To examine the reproductive endocrinology of a large pleuronectiform fish, barfin flounder, Verasper moseri, a promising candidate for aquaculture and resource enhancement in northern Japan due to its high commercial value, three gonadotropin-releasing hormones (GnRHs) in the brain was identified by isolation of their cDNAs. This species had three molecular forms of GnRH; salmon GnRH (sGnRH), chicken GnRH-II (cGnRH-II), and seabream GnRH (sbGnRH). Each GnRH cDNA encoded a signal peptide (SP), GnRH, and a GnRH-associated peptide (GAP), which was connected to GnRH by a Gly–Lys–Arg sequence.
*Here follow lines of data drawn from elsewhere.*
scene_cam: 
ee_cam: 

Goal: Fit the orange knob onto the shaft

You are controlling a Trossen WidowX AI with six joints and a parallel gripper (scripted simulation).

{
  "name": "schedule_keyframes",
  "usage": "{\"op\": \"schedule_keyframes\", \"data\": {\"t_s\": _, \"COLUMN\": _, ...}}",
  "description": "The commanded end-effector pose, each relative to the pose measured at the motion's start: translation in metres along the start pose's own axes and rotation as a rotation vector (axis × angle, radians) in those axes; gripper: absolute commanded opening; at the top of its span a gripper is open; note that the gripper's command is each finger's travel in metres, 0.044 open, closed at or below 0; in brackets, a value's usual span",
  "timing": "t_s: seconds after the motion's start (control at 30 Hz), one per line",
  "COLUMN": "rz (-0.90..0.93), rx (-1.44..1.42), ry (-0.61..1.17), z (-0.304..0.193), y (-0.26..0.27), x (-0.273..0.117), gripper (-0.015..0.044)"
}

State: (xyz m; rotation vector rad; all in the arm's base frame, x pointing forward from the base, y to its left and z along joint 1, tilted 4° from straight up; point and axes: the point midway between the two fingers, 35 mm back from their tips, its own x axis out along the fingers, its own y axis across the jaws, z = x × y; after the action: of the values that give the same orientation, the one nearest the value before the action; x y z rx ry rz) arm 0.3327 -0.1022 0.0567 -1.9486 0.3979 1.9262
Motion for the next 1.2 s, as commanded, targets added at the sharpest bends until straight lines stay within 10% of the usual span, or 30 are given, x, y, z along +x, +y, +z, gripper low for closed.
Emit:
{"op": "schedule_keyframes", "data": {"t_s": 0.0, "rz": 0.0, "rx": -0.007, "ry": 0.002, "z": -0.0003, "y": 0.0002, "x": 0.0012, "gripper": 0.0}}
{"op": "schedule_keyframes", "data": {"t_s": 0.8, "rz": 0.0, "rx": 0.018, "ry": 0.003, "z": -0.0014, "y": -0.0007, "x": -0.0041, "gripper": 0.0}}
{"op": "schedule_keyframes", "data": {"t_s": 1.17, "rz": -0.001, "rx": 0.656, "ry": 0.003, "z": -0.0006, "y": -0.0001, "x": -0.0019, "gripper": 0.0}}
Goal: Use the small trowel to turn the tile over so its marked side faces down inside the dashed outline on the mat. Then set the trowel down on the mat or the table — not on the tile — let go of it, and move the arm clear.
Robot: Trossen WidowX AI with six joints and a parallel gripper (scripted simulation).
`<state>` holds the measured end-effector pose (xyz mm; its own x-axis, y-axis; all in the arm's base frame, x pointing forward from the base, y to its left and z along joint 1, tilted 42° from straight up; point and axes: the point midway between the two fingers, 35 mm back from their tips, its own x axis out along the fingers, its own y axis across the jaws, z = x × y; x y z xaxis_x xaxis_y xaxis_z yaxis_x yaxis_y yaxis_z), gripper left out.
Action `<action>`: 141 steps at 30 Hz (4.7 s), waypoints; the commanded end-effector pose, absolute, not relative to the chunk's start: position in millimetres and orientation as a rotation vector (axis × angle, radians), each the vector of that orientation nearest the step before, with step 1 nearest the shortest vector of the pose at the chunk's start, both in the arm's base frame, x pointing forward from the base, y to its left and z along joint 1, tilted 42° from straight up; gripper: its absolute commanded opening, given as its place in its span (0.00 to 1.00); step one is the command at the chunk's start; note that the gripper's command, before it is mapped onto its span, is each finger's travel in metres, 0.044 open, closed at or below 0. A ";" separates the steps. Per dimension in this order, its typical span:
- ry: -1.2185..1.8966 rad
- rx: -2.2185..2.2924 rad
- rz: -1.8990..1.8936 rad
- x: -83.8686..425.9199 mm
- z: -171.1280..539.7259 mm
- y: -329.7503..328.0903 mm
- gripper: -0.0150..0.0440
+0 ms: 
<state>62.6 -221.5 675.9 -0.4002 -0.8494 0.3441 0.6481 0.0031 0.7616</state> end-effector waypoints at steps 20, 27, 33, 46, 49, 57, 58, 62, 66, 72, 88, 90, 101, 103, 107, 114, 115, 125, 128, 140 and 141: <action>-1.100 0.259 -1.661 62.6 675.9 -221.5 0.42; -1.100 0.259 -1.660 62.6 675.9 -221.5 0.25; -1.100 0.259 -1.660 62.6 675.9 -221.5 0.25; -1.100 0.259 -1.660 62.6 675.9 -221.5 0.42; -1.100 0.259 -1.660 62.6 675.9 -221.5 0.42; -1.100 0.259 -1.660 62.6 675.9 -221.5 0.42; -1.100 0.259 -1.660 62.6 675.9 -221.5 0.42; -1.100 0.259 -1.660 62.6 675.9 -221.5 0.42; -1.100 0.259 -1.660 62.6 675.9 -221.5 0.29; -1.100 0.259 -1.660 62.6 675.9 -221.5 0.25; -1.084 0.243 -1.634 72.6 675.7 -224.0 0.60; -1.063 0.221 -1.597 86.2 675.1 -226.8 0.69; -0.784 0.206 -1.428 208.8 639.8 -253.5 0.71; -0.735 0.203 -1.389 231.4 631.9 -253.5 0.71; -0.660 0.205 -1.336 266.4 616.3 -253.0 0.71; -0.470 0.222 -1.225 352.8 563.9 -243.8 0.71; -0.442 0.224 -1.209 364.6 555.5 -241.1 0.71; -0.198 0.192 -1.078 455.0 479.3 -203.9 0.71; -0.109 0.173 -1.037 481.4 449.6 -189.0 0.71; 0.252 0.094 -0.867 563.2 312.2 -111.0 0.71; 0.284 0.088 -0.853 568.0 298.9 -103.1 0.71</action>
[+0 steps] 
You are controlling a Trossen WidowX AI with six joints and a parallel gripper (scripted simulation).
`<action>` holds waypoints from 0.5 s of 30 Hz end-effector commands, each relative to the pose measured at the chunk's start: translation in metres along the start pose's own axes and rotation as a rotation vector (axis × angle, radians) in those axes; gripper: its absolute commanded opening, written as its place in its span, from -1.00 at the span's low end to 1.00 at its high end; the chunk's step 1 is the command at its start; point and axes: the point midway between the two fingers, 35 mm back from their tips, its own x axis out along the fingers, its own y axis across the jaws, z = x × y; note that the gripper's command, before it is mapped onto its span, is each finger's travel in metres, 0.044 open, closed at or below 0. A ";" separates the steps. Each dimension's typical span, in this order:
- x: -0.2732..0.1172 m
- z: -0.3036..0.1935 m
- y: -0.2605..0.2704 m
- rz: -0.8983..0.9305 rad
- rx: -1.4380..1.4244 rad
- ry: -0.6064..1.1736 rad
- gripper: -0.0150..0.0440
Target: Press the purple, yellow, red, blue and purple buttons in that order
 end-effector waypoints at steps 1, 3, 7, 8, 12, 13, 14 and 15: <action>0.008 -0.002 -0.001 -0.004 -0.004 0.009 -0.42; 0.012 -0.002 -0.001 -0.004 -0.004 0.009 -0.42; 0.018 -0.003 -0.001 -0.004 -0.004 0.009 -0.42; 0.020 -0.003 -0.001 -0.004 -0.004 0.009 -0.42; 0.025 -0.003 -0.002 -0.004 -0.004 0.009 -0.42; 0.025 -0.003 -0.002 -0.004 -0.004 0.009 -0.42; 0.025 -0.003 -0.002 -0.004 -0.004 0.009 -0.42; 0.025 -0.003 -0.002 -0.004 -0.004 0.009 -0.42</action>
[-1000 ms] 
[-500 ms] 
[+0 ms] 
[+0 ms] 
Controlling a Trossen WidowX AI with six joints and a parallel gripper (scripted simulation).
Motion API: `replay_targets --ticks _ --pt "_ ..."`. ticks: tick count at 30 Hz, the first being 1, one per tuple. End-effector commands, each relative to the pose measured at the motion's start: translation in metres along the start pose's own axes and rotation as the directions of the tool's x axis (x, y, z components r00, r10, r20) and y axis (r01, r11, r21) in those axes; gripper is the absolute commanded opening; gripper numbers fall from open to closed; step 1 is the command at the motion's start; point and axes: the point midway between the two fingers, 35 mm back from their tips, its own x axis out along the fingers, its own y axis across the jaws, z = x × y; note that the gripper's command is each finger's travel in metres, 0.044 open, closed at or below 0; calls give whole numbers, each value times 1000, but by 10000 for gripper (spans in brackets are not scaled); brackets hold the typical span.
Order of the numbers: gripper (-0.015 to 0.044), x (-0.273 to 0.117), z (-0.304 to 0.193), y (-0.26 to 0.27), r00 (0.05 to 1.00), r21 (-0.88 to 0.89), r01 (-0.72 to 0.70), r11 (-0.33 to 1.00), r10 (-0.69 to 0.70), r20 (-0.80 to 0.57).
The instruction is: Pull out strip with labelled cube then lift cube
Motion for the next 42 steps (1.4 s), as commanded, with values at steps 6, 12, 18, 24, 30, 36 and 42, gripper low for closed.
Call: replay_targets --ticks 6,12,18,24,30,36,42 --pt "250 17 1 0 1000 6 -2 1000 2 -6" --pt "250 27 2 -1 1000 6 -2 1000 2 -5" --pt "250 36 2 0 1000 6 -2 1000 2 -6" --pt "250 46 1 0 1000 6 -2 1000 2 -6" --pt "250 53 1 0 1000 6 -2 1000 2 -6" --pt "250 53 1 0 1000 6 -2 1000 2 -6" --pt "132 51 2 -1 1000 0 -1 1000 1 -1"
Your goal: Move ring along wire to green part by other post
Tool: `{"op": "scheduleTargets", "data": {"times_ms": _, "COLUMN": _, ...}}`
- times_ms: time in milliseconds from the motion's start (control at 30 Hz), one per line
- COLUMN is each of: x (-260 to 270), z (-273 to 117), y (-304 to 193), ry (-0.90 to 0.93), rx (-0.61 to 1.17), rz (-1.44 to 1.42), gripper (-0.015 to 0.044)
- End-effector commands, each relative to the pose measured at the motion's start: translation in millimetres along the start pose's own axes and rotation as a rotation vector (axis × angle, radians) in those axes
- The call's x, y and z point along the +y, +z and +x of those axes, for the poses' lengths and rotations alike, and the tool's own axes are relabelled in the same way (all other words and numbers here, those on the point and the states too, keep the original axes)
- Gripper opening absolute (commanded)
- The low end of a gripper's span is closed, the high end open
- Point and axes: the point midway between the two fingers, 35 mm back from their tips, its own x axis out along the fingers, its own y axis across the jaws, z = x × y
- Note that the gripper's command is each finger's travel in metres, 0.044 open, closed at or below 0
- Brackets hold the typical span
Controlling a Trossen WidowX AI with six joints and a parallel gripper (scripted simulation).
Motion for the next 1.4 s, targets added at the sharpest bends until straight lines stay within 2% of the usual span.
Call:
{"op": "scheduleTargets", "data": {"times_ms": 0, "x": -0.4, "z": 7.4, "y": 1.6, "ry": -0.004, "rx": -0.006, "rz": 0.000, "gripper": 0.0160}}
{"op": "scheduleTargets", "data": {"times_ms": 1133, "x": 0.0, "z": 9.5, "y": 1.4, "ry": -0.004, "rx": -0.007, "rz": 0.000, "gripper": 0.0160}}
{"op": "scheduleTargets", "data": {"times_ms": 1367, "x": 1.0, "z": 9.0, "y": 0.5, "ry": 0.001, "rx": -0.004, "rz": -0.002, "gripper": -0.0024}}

The sGnRH cDNA encoded an SP composed of 23 amino acids and a GAP composed of 54 amino acids. The cGnRH-II cDNA encoded an SP of 23 amino acids and a GAP of 49 amino acids. The sbGnRH cDNA encoded an SP of 26 amino acids and a GAP of 57 amino acids. In situ hybridization showed that the genes for sGnRH, cGnRH-II, and sbGnRH are expressed in the ventromedial olfactory bulbs and the terminal nerve ganglion, the midbrain tegmentum, and the preoptic area, respectively. These results indicate that sbGnRH neurons in the preoptic area are involved in gonadotropin secretion in barfin flounder.